С Веньямином Михайловичем Хвостовым, являвшимся в философский кружок, у меня сложились вполне добродушные отношенья; «гроза» для студентов, державших экзамен по римскому праву, в салоне Морозовой была скромна; и держала себя несравненно культурней, чем Л. М. Лопатин; Хвостов читал Риккерта, Когена, Наторпа; и никого не преследовал за изучение их; он молчал, тяжковато посапывал, и он за собою водил в кружок слушательницу своих лекций; каких философских был взглядов он, трудно мне было понять; но он верил в высокое назначение женщины; тут мы сходились; не знаю, читал ли он меня или нет; но он знал о моем отношении к женщине.
Он однажды, подсевши ко мне, завел речь о значеньи сонетов Петрарки и средневековой «даме» рыцаря; его глаза заблистали; и вот с косолапым доверием бухал мне в ухо такими интимными мыслями, которые не соответствовали его виду «грозы»; подоплека его была нежная.
Он был в политике трусом; источник же трусости — вовсе не мысль о карьере, а о судьбе женской гимназии его жены; гимназия была ему дорога, так как в ней он мог проводить взгляд на женщину; с университетом расстался легко он, не выдержав самоуправств министерства.
С Хвостовым дружил; наоборот: молодой, одержимый, бледный, как скелет, Иван Александрович Ильин, гегельянец, впоследствии воинственный черносотенец, — возненавидел меня с первой встречи: ни за что ни про что; бывают такие вполне инстинктивные антипатии; Ильина при виде меня передергивало; сардоническая улыбка змеилась на тонких и мертвых устах его; с нарочитою, исступленною сухостью, бегая глазками мимо меня, он мне кланялся; наше знакомство определялось отнюдь не словами, а тем, как молчали мы, исподлобья метая взгляды друг в друга.
По-моему, он страдал затаенной душевной болезнью задолго до явных вспышек ее; он старался все выглядеть сухо и зло оттого, что, быть может, в душе его протекали какие-нибудь бредовые процессы; этот талантливый философ казался клиническим типом; в эмиграции он мог стать Горгуловым; у него были острые увлеченья людьми; и ничем не мотивированные антипатии; ему место было в психиатрической клинике, а вовсе не за зеленым столом. Рассказывали: в многолюдном обществе он, почувствовав ненависть к Вячеславу Иванову, стал за спину его и передразнивал его жесты, что в державшемся подтянуто гегельянце уже выглядело бредом с укусом уха Николаем Ставрогиным.
Чем-то ставрогинским веяло на меня от И. А. Ильина; чем серьезней бывали его выступленья, тем более меня ужасал кривой дерг его губ и вздрог высокого, тонкого, стильного стана и бледного профиля с добела белокурой бородкою Мефистофеля.

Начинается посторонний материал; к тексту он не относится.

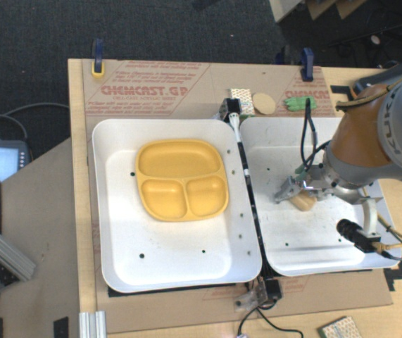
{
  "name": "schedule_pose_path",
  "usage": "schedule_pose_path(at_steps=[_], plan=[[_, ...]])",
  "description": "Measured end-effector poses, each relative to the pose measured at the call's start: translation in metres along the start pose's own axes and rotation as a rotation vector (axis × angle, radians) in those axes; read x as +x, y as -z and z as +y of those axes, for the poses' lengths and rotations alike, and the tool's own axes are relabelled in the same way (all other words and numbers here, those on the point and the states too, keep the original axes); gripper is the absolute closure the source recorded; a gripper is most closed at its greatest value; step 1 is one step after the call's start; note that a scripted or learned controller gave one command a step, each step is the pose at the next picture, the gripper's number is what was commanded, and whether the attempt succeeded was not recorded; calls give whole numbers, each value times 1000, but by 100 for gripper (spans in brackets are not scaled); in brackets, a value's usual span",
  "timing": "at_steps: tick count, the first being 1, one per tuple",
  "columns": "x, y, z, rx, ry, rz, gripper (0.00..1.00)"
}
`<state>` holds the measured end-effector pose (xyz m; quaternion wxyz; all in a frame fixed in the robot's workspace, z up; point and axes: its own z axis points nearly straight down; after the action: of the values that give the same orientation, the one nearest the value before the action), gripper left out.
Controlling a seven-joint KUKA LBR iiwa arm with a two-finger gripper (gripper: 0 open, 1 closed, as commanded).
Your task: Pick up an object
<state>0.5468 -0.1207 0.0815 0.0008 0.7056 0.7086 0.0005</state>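
Observation:
A small tan block (303,203) lies in the right white bin (285,252), near its middle. My gripper (298,189) hangs low over the bin, directly against the block's upper edge, with the grey arm and its orange band (359,136) reaching in from the right. The gripper's metal tip partly covers the block, and I cannot make out whether the block is held. A yellow divided plate (182,178) rests in the left white bin (116,252), far from the gripper.
The raised rims of the two bins meet in a ridge (246,189). On the board behind the bins lie a round tan disc (263,103) and a green piece (299,104). Blue clamps (307,63) hold the board's back edge. Cables trail beside the arm.

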Motion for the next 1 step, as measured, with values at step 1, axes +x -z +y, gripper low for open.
schedule_pose_path(at_steps=[1], plan=[[-2,13,-1,-1,-5,-1,100]])
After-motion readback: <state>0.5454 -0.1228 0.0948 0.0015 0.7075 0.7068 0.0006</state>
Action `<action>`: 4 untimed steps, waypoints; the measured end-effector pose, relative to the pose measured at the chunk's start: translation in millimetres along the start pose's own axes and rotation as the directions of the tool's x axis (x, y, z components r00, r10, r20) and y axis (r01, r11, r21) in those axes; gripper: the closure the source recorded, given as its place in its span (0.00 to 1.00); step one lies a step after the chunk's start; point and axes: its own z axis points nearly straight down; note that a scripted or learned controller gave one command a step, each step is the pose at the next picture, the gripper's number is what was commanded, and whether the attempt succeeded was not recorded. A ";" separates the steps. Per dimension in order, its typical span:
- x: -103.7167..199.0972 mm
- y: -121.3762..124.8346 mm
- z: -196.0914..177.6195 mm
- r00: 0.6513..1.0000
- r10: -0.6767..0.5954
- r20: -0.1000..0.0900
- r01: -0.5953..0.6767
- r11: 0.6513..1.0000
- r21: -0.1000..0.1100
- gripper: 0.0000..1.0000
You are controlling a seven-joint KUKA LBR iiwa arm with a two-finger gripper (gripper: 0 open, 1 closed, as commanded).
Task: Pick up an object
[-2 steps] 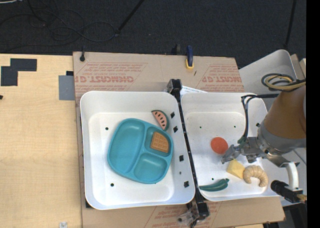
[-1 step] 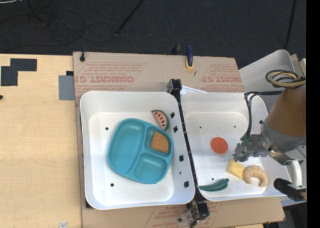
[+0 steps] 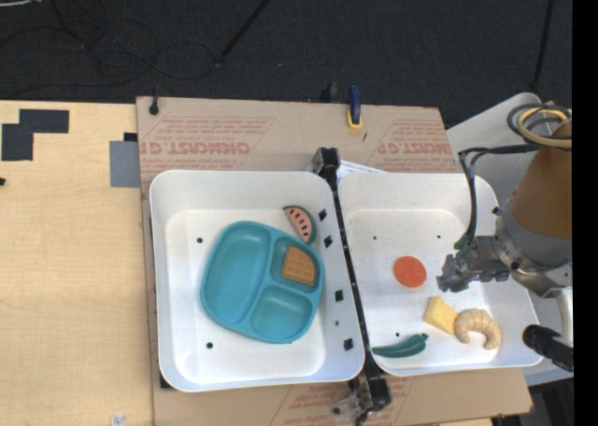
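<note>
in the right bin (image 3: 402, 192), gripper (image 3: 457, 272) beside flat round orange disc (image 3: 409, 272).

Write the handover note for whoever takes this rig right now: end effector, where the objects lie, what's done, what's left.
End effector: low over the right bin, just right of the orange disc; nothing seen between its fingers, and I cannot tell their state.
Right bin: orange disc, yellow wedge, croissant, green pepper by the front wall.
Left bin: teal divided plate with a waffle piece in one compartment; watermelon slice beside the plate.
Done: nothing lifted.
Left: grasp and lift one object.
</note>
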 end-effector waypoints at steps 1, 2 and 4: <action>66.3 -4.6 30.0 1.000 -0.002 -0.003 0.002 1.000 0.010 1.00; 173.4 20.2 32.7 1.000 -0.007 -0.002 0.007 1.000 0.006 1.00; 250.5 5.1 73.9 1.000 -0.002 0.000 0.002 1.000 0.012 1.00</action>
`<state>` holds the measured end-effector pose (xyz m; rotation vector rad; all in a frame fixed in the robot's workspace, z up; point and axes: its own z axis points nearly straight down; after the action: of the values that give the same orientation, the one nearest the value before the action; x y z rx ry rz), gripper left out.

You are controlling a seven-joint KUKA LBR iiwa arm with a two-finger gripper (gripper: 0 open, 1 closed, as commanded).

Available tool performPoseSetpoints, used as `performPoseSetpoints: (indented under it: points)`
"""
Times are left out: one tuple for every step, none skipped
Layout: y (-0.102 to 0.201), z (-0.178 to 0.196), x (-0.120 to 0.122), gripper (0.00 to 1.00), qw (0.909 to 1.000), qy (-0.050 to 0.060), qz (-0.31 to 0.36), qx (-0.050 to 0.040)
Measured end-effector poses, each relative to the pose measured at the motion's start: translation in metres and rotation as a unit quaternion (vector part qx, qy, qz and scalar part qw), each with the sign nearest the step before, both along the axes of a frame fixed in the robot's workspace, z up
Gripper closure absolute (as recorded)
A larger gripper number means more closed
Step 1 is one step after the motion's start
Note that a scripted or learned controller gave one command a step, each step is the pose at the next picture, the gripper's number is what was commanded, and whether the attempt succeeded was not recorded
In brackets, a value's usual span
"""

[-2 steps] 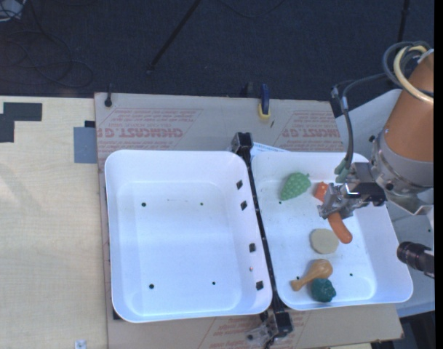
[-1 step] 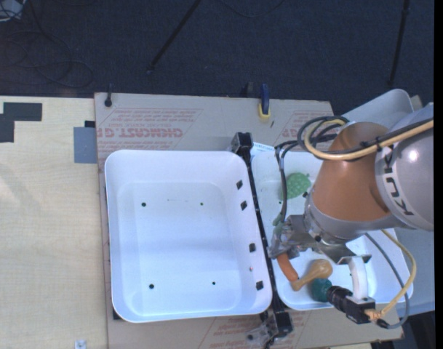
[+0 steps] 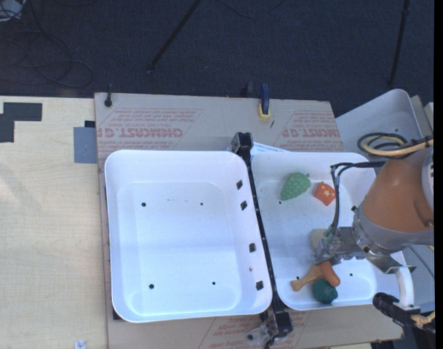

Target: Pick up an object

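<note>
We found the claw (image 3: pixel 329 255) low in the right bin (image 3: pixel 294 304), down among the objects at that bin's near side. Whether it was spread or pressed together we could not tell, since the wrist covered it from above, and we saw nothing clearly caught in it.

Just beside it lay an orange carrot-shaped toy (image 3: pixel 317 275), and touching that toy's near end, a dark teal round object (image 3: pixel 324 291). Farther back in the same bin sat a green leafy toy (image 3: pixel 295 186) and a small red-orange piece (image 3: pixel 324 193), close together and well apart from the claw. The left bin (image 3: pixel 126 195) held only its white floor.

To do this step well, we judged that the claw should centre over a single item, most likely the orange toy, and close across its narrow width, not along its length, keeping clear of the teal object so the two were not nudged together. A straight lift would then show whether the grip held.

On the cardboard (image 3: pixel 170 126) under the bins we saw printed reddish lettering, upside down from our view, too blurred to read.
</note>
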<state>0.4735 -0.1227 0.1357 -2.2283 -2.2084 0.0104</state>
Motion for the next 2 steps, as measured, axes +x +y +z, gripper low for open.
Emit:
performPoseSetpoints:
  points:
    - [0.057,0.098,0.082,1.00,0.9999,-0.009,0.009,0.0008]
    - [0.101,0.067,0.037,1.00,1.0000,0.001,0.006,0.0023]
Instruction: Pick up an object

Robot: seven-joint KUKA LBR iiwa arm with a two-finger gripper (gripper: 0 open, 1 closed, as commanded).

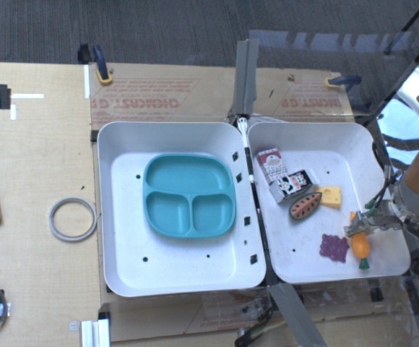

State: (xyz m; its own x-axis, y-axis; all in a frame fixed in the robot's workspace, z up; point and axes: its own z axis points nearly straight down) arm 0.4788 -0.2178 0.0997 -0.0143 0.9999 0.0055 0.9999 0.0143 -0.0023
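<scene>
Gripper (359,226) hangs low at the right bin's (318,132) near-right corner, just above the toy carrot (360,248); whether it grips anything I cannot tell.

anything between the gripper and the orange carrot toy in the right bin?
Nothing visible. The gripper is right at the orange carrot toy, near the right bin's front right corner. The purple grape toy lies just to the view's left of it, off the approach.
</scene>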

Черная кошка пробежала меж нами в те годы; в 1915 году я все порвал с Метнером, ставшим другом его; придравшися к книге, полемизировавшей с Метнером (а на самом деле схватясь за предлог проявить свою инстинктивную ненависть), И. А. Ильин разослал внезапно ряд писем (Булгакову, Гершензону и многим другим) с клеветой на меня; он и мне прислал копию; я же был в Петербурге; и не мог ознакомиться с содержаньем его, потому что в мое отсутствие к матери забежал Гершензон и потребовал, чтобы я не распечатывал письма; вернувшись, я его вернул Ильину в нераспечатанном виде; текст письма был передан Трубецкому, который стал между нами невольным третейским судьей; Трубецкой объяснил получателям писем, что он, ознакомившись с текстом книги моей, не нашел в ней ничего предосудительного. Мне потом объясняли: Ильин вычитал в книге моей против Метнера гадкие инсинуации, де порочившие честь его друга; вернее, не вычитал, а вчитал в нее свою гадость; мне и тогда было ясно, что передо мной душевнобольной.